While all that is more than enough drama for any league to handle, it’s really just the opening act for the current state of the CFL.

The bigger story concerns the fate of the very league itself and whether the end of the CFL as we know it may be at hand.

The CFL was a tough business before COVID-19, especially in the league’s three biggest markets. While there are real concerns about the sustainability of all franchises in such an uncertain environment, that’s especially true in Montreal, Toronto and Vancouver given the poor pre-pandemic economics for those franchises.

That’s where the XFL collaboration comes in, potentially opening up the CFL’s nine franchises to streams of U.S. television and sponsorship money, and better positioning a bigger league to take advantage of the fast-coming legal wagering environment.

The problem is that is going to require some dramatic change on this side of the border; everything from rewriting the football calendar to changing the number of downs.

That becomes emotional for some in this country.

There are those who see the CFL and three-down football as part of Canadian identity, a league woven through the history of our nation with experiences passed down from generation to generation.

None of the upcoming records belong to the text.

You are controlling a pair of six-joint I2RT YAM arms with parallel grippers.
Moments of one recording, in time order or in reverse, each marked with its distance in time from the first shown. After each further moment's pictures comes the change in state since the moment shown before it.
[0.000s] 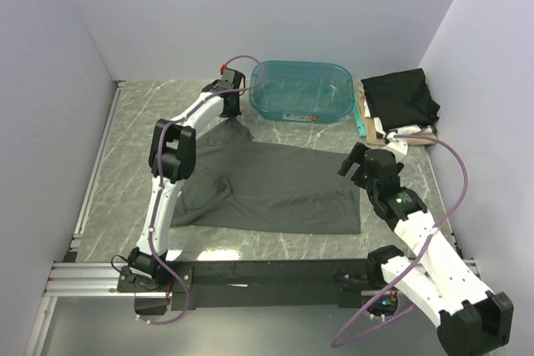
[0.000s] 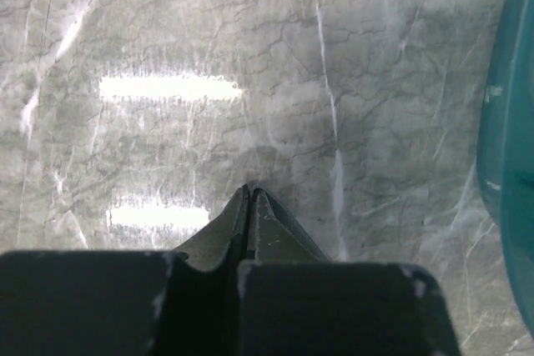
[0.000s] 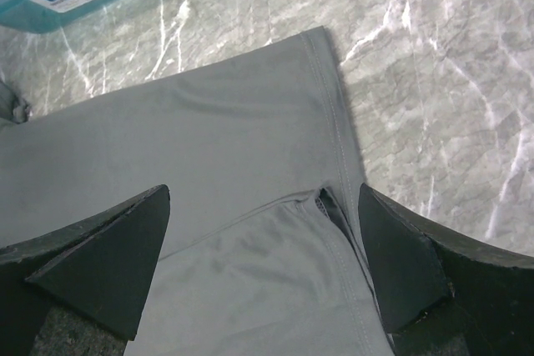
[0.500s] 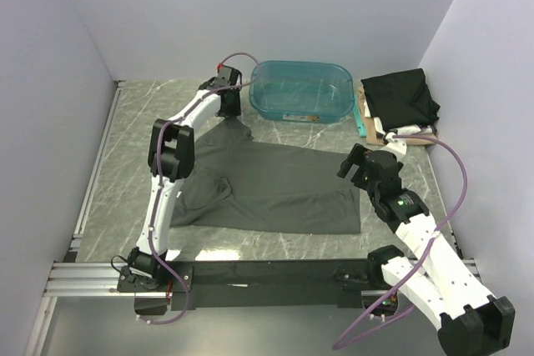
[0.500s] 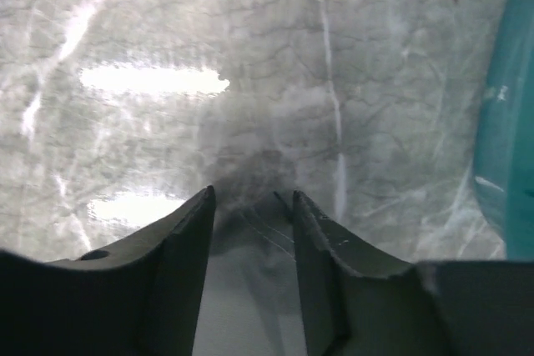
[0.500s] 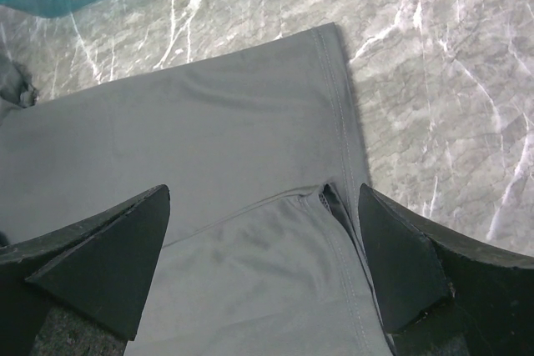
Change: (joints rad) left arm 0.022 0.006 0.031 -0.030 0.048 -0.022; right arm 0.003 -0.011 0.000 -0.005 -0.031 -0.028
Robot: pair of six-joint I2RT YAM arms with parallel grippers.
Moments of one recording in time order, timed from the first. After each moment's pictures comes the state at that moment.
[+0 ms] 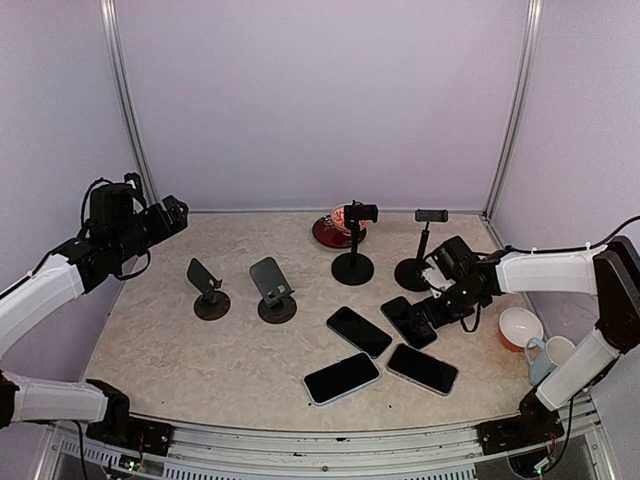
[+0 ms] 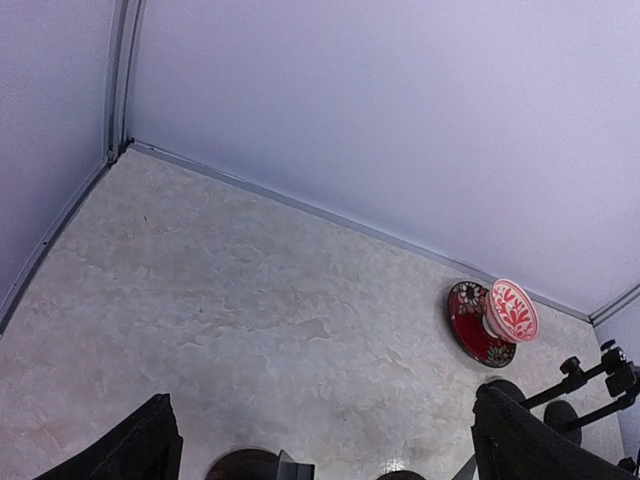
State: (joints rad) left arm -0.29 1.09 0.88 -0.14 -0.22 -0.52; right arm 0.53 1.53 0.86 -0.50 0.01 0.13
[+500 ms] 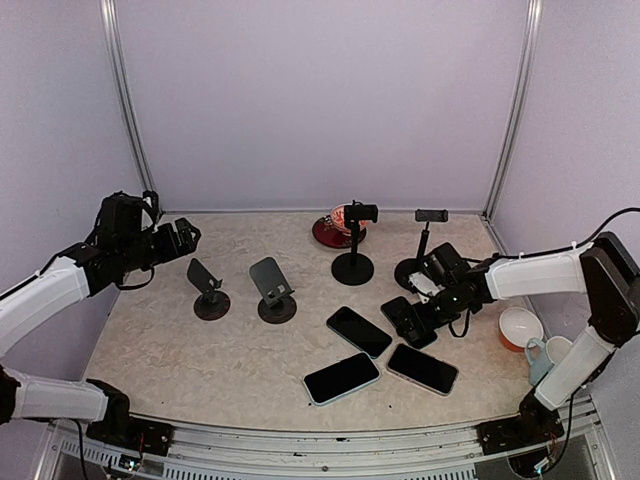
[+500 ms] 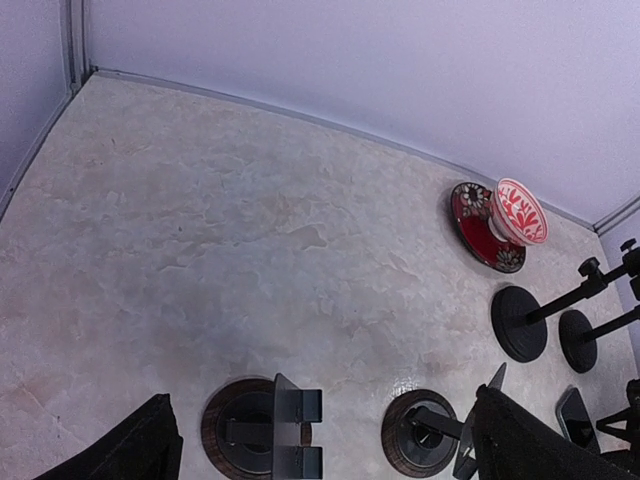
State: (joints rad) left arm -0.30 1.09 0.82 -0.22 -0.07 -0.47; right arm 0.58 1.57 0.81 -0.34 -0.06 0.12
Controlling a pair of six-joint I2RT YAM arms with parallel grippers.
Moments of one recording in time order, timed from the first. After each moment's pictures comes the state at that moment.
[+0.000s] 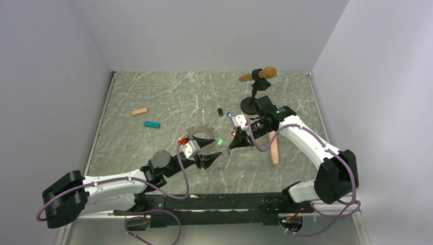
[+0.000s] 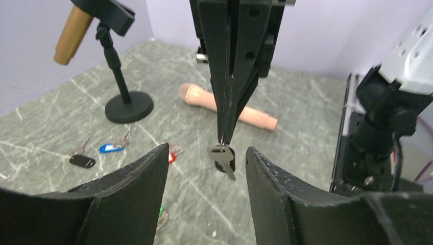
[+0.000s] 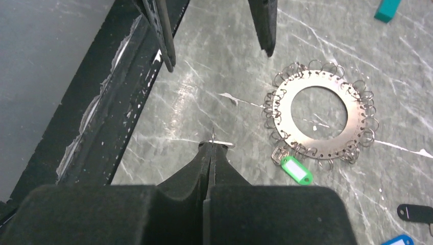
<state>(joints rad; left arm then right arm) -1.06 1.00 0.26 0.94 0.03 -0.01 0.45 1.38 1.08 -0.92 -1.14 -1.23</state>
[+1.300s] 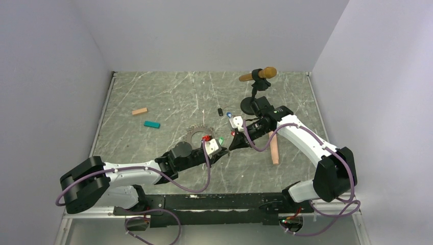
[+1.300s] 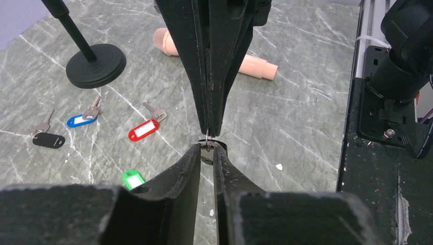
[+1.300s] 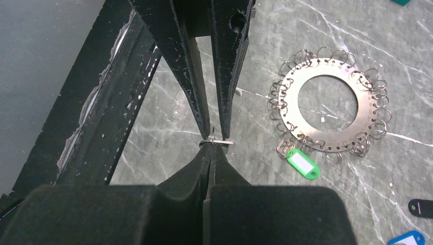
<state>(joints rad) -1.06 1.24 0.45 0.71 0.10 0.07 0.47 1.40 1.08 -0.94 -1.08 -1.23</state>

In much of the country, that kind of thing disappeared at least a generation ago. But it’s not hard to find the diehards (on Twitter), the ones who say they would rather see the CFL and its nine teams die a natural death than sell their souls for spring football and American cash.

On the other side are those who believe that collaboration with the XFL could be not only the CFL’s lifeline but its road to prosperity. They accept that change is part of life, even if it means parting with such things as three downs and 110 yards. They just want to see nine teams playing professional football in Canada and are happy to see it under any set of rules or at any time of year.

Each side believes its perspective represents the best interests of professional football in Canada.

But, of course, this isn’t an election. The CFL’s nine franchises hold both this season and the league’s future in their hands.

We’re left to sit back and guess what they will do.